"What I've seen dramatic market change in people's awareness or people's willingness to make a change, most of that gets driven when there's a regulatory requirement that says you have to do something. If you want to wait for things like sustainability plans to drive that, it'll happen, but it won't happen in a market-transformational way.
"I saw an application at Greenbuild that goes on an iPad that lets everyone in London walk down the street and see the energy performance of any building, and how that building is doing, in red, green or yellow. And the public has access to this information -- that all comes about because the government requires you to report this information.
"Once we have requirements to report information from this building, and that building has to report the same information, and two different companies own those buildings, there's going to be some really keen attention paid to doing something about the problem. But my experience is that customers are generally reluctant to make those purchases unless they're being mandated, even if it's a mandate within the company, especially in lean times, because it's more critical to maintain jobs. But until it gets pushed that way, that's how it is.
"In new buildings we're already doing this; ASHRAE's standards are good for new construction -- if youre doing something new, it's going to be more energy efficient. For existing buildings, very little is done to get energy efficiency going on a broad scale. Until we get some regulatory push, we're not going to see transformational change on the level that you're seeing at the Empire State Building.
"We have customers around the world who get 30 to 60 savings on their energy efficiency projects. Those savings levels are achievable in almost any building I've been in in my life, it's just a matter of figuring out how to make it happen, and putting it in place.
"We have a long way to go on energy efficiency, and the challenge I see is that it's not sexy, it's not visible. We don't want to the meters, we don't show you that yesterday the building did a good job or not so great a job. That's the kind of stuff that makes efficiency visible. If we made it a little more sexy, and more visible, we could get a little more traction."
Schneider Electric's Widdowson echoed Davenport's point, saying that his company sees the same kinds of savings possible -- and the same challenges to making efficiency visible -- in almost every building they approach, new or old.
Although there is a long way to go in building energy efficiency to levels where real impacts will be felt around the world, all the session's panelists had some optimism about making progress.
Bartlett explained that the technology is out in the world today to build the building of the future, and that IBM and other companies are creating dashboards that give easy visibility to events in smart buildings that would otherwise be lost in a data storm. "The technology is there, it's just a matter of applying it."

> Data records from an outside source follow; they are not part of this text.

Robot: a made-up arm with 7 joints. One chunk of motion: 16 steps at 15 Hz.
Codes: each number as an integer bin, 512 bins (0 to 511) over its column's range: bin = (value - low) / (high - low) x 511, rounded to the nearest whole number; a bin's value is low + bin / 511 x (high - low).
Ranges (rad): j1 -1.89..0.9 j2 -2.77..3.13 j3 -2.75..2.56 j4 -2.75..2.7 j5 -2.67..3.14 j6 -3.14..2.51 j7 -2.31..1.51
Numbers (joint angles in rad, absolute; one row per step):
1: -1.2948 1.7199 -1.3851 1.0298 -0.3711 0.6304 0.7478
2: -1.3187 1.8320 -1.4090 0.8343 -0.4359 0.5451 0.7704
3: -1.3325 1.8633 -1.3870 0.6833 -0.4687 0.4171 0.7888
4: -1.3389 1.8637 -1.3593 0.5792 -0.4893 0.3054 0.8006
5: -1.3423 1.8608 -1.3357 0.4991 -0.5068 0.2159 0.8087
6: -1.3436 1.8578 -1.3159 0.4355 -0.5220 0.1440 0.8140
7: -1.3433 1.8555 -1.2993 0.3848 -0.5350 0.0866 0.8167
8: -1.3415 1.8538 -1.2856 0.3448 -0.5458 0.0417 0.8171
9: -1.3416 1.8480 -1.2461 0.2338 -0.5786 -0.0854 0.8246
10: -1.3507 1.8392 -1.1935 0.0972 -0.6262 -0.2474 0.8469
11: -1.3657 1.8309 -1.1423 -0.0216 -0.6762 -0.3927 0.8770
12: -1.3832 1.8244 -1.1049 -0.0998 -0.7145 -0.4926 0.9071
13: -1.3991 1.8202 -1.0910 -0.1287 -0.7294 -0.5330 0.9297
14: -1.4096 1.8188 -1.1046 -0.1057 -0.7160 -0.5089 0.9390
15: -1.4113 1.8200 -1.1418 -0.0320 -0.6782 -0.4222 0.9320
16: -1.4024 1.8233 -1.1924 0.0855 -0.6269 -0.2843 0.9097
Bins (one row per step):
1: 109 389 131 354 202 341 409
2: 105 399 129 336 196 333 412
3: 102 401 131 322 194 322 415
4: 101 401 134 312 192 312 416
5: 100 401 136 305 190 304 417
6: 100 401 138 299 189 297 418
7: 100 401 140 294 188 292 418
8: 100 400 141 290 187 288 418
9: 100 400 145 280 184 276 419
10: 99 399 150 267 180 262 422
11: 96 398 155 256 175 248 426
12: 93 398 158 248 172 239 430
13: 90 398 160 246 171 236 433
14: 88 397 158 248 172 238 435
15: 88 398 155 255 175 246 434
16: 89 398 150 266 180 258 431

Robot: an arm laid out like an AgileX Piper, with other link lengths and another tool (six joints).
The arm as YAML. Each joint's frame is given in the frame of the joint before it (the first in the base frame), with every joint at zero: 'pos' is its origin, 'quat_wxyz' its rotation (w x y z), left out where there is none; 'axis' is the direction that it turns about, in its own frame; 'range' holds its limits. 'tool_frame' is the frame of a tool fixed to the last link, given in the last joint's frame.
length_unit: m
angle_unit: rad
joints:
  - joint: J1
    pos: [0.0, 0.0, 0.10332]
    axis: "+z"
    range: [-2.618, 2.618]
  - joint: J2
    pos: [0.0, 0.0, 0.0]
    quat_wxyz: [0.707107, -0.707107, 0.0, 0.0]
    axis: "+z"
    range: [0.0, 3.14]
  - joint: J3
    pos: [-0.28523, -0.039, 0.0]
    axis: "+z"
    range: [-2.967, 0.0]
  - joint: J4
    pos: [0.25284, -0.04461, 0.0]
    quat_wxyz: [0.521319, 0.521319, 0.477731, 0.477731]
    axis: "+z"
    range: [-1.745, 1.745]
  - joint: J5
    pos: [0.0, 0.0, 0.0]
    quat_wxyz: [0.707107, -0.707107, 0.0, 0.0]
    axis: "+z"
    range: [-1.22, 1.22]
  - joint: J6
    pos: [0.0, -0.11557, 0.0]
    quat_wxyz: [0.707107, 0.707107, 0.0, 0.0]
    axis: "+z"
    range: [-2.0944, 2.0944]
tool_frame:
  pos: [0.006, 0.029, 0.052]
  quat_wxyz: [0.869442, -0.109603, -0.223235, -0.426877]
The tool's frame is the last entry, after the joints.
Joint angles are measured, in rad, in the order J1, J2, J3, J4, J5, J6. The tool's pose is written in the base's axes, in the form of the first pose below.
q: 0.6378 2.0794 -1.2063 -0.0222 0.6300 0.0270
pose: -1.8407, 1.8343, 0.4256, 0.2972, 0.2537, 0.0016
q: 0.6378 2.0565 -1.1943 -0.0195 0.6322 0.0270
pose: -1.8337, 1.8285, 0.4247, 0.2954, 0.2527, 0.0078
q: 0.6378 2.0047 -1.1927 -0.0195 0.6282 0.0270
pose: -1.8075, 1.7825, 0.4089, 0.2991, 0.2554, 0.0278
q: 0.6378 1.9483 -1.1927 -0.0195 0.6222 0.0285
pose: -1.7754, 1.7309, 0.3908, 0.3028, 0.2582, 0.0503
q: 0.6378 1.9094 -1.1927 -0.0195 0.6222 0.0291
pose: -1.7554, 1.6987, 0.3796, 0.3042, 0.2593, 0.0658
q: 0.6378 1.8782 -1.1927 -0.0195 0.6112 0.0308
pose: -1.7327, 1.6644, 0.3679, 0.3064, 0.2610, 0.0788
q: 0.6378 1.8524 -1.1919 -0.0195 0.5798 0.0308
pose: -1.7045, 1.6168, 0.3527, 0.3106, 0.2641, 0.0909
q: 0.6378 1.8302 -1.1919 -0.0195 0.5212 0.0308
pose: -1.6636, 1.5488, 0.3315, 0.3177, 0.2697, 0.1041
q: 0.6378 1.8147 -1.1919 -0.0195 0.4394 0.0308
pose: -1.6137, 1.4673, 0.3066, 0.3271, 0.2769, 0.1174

And Nesler said: "There's a lot of people still around the world looking at monthly utility bills. I mean, we [JCI] are in the business, and we're just installing meters now. We've even got one of the companies that makes the meters and they're just installing the meters now. So there's a large base of building owners around the world and in the U.S. that aren't taking advantage of this. They get the bill, someone pays it, and someone might look at it. There's a tremendous opportunity here."